Copy the data exactly; pictures stay out of the copy.
BEGIN Supplied material
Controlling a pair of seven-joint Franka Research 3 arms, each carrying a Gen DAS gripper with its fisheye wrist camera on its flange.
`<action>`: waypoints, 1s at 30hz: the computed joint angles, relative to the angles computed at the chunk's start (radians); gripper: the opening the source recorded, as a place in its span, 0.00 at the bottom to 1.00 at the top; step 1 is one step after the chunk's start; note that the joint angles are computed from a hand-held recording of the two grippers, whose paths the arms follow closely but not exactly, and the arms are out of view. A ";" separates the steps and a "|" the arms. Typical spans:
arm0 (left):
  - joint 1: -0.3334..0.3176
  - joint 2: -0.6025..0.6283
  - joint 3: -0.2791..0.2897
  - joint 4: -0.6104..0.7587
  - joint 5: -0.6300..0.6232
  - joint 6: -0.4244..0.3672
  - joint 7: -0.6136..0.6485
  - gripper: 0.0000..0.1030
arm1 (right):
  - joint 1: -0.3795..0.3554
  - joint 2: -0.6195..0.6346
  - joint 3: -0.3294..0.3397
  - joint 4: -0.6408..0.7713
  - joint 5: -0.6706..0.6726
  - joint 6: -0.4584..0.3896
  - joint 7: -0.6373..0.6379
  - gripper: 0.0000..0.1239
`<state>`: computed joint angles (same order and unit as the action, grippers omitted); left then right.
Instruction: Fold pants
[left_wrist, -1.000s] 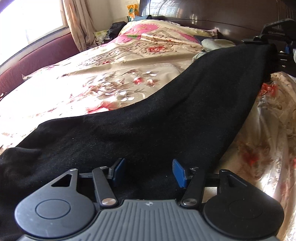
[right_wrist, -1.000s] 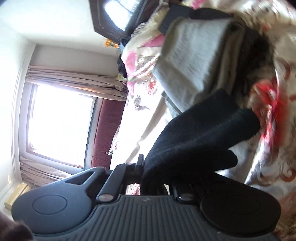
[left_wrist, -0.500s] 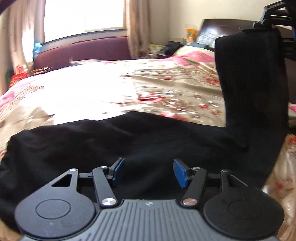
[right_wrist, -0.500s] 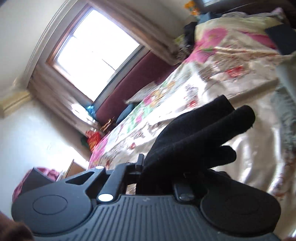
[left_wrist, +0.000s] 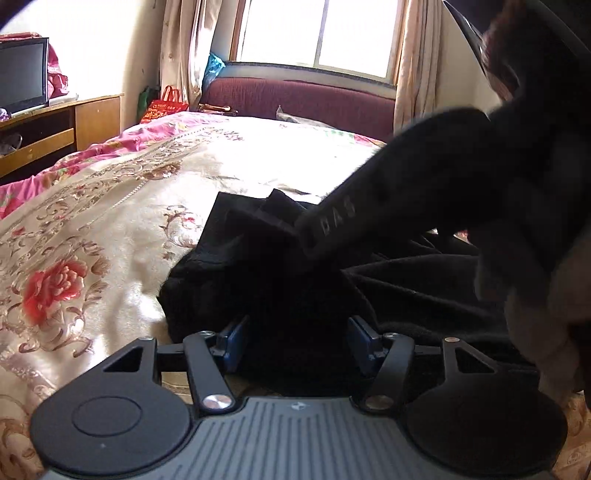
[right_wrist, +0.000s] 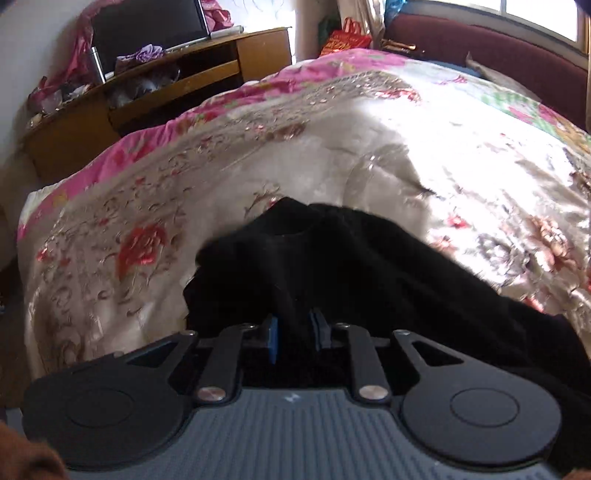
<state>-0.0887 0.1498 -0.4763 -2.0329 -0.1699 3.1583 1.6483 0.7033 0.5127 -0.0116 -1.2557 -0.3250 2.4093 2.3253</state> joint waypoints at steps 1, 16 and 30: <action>-0.008 -0.004 0.016 -0.009 0.017 0.009 -0.018 0.72 | 0.004 -0.031 -0.002 -0.048 -0.009 0.025 0.010 0.16; -0.020 -0.058 0.068 -0.010 -0.097 -0.047 0.048 0.73 | -0.083 -0.454 0.027 -0.584 -0.323 0.039 0.346 0.31; -0.095 0.059 0.164 0.166 0.129 -0.112 -0.043 0.77 | -0.282 -0.256 0.137 -0.362 -0.003 0.266 -0.147 0.36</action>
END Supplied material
=== Solved problem ===
Controlling a pair of seven-joint Franka Research 3 arms, each carrying a Gen DAS gripper with its fisheye wrist camera on its flange.
`<action>`: waypoints, 1s at 30hz: the computed joint angles, relative to the angles computed at the chunk's start (radians); gripper: the opening the source recorded, as a place in its span, 0.00 at the bottom to 1.00 at the top; step 1 is one step after the chunk's start; note that the joint angles are computed from a hand-held recording of the two grippers, whose paths the arms follow closely but not exactly, and the arms are out of view. A ";" separates the steps and a "|" the arms. Typical spans:
arm0 (left):
  - joint 1: -0.3334..0.3176
  - joint 2: -0.6025..0.6283
  - joint 3: -0.2791..0.2897
  - joint 4: -0.6104..0.7587
  - joint 5: -0.6300..0.6232
  - joint 6: -0.4244..0.3672
  - joint 7: -0.6136..0.6485
  - gripper: 0.0000..0.1030
arm1 (right):
  - joint 1: -0.3795..0.3554
  - joint 2: -0.6195..0.6346
  - joint 3: -0.3294..0.3397
  - joint 4: -0.6408..0.7713
  - joint 5: -0.6706..0.6726
  - joint 6: -0.4584..0.3896
  - joint 7: -0.6373..0.6379
  - gripper: 0.0000..0.1239
`<state>`: computed joint angles (same order and unit as the action, grippers omitted); left then right.
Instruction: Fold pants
[left_wrist, -1.000s] 
[right_wrist, -1.000s] 
[left_wrist, -0.500s] 
[right_wrist, -0.500s] 
[left_wrist, +0.000s] 
[right_wrist, +0.000s] 
<state>-0.0887 0.1498 -0.4763 -2.0329 -0.1699 3.1583 1.6483 0.7033 0.5127 -0.0116 -1.2557 -0.3250 2.4093 2.3253</state> joint waypoints at steps 1, 16 and 30: <action>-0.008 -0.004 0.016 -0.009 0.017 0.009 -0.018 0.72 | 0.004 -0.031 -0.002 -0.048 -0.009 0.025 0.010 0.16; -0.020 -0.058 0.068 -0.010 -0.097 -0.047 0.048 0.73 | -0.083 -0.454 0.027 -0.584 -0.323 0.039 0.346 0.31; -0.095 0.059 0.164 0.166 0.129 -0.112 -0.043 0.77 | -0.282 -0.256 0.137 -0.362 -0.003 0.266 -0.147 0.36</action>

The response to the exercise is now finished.